• [EXERCISE PROMPT] Using only the entries below, output the lines starting at the one containing "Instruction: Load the" and ending at the one containing "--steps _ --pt", exactly and inclusive of both, omitting the pictures.

*** DATA IN THIS EXERCISE ***

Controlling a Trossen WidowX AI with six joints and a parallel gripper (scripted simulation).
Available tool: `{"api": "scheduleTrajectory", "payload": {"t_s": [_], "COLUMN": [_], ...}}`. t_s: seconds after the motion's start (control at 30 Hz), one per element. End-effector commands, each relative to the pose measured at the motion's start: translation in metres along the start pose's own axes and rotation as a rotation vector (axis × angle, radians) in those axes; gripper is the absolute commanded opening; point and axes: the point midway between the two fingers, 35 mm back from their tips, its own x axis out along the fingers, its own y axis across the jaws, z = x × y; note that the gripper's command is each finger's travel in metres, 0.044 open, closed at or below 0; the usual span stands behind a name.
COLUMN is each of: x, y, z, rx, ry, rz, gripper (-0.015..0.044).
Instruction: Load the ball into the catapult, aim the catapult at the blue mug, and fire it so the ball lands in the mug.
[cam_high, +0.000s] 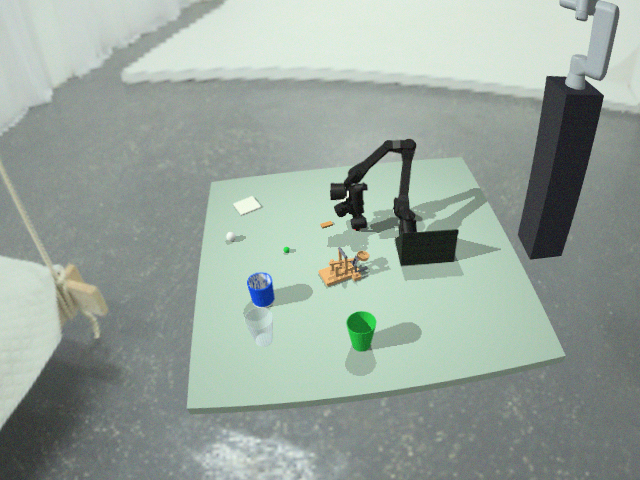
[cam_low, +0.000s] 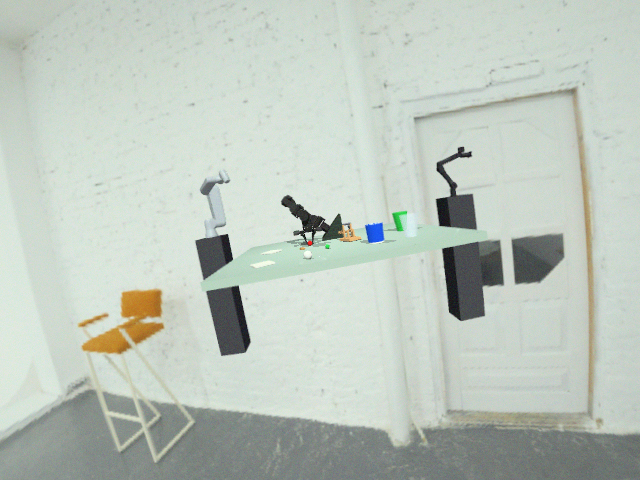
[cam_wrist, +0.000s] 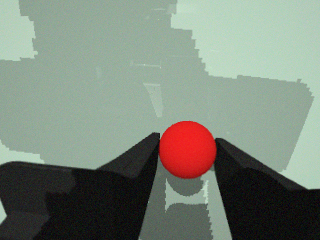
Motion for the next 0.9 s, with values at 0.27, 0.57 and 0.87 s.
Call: {"api": "scheduleTrajectory", "payload": {"t_s": [0.27, 0.57, 0.87], "x": [-0.043, -0.087, -0.124], "y": [0.005, 0.008, 0.006], "z": [0.010, 0.011, 0.006], "rx": [-0.033, -0.058, -0.077], "ry": [-0.011, -0.018, -0.023], "rz": [0.018, 0.019, 0.003], "gripper": [0.0000, 0.0000, 0.0000]}}
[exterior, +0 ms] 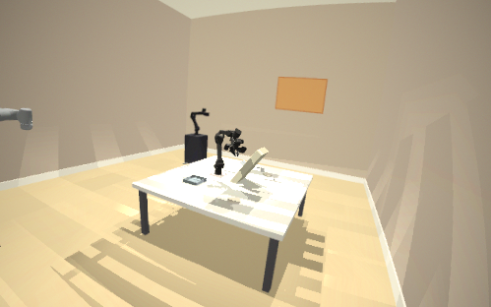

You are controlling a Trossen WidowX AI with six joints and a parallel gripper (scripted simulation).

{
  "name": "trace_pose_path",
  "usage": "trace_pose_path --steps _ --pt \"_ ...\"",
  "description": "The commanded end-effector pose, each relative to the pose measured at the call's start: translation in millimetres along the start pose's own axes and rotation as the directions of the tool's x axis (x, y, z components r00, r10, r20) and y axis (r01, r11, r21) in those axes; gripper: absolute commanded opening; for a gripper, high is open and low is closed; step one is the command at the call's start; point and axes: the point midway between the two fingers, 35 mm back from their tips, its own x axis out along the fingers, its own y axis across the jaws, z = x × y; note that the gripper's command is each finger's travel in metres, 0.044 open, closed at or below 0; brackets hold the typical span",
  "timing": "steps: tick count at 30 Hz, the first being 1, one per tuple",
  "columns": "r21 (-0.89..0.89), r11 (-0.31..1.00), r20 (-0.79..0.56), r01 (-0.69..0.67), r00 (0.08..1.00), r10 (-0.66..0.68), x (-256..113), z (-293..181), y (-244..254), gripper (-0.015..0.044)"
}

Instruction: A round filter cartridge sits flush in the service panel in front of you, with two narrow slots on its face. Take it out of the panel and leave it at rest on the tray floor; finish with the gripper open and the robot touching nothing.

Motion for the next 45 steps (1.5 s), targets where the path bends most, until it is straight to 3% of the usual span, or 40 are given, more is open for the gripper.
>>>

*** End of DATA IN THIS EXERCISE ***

• [TASK SOLUTION]
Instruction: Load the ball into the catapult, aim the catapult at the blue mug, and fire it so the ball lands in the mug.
[cam_high, +0.000s] 
[cam_low, +0.000s] 
[cam_wrist, +0.000s] 
Motion for the next 0.9 s, with values at 0.27, 0.57 and 0.87 s.
Call: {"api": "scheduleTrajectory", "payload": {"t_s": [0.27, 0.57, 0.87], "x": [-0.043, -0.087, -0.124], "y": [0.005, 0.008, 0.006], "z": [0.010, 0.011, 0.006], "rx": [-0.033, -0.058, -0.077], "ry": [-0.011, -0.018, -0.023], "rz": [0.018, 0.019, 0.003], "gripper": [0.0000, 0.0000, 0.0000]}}
[exterior, +0 ms] 

You are controlling a Trossen WidowX AI with six joints and a parallel gripper (scripted simulation).

{
  "name": "trace_pose_path",
  "usage": "trace_pose_path --steps _ --pt \"_ ...\"",

No more work is needed for this exercise.